The PDP-11 released in 1970, the first CPU that C was designed for, had six 16-bit general purpose registers.
The Intel 8086 released in 1978 had fourteen 16-bit registers, eight of them being general purpose registers, three of them being specialized for SP, FP and PC, and the rest some other specialized registers I don't understand or really care to learn about.
So obviously these CPUs have enough registers to fit the minimum of five 16-bit buffers that are expected by the C abstract memory model.
The 6502 has six specialized registers, five of them being 8-bit (1-byte) with the remaining one being 16-bit (2 bytes) specialized for the Program Counter (PC). Do you see the problem? Where are you going to fit the other four 16-bit buffers that are expected by the C abstract memory model?

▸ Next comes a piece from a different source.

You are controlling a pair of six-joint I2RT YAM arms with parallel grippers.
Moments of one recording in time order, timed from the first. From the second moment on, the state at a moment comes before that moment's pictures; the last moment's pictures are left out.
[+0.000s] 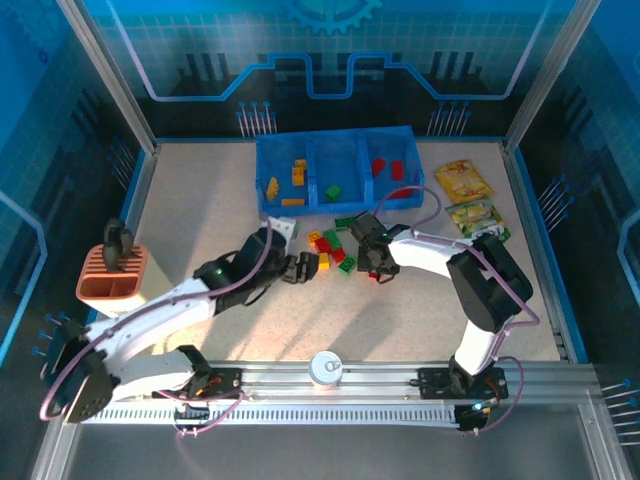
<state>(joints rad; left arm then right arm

How do C cross-compilers like cc65 for 6502 CPUs (as seen in C64, NES, Atari 2600, PC Engine and others) get around this? They place these 16-bit buffers in RAM instead of a CPU register. What's the problem with that? It takes way longer for the CPU to access those buffers, not only by the extra distance but also extra instructions are required to be produced by the compiler to be able to emulate those 16-bit buffers in RAM as 16-bit registers. There are only so many instructions per second (IPS) a CPU can process.
Read more about instructions per second (IPS) here:
https://www.pcmag.com/encyclopedia/term/instructions-per-secondhttps://computer.fandom.com/wiki/Instructions_per_secondhttps://en.wikipedia.org/wiki/Instructions_per_secondNow see this performance benchmark comparing code on the C64, C version (cc65) vs. inline assembly to put this rest:
https://goabq.org/c64/c64-speed-comparison.htmlIt's an impressive experiment, but not practical for writing games with.
When writing with assembly, at least on the 6502, there is no "frame pointer" (FP) you have to worry about, and your stack pointer (SP) does not have to be 16-bits as demanded by C, your working register equivalents on the 6502 do not have to be 16-bit (they are instead three specialized 8-bit registers).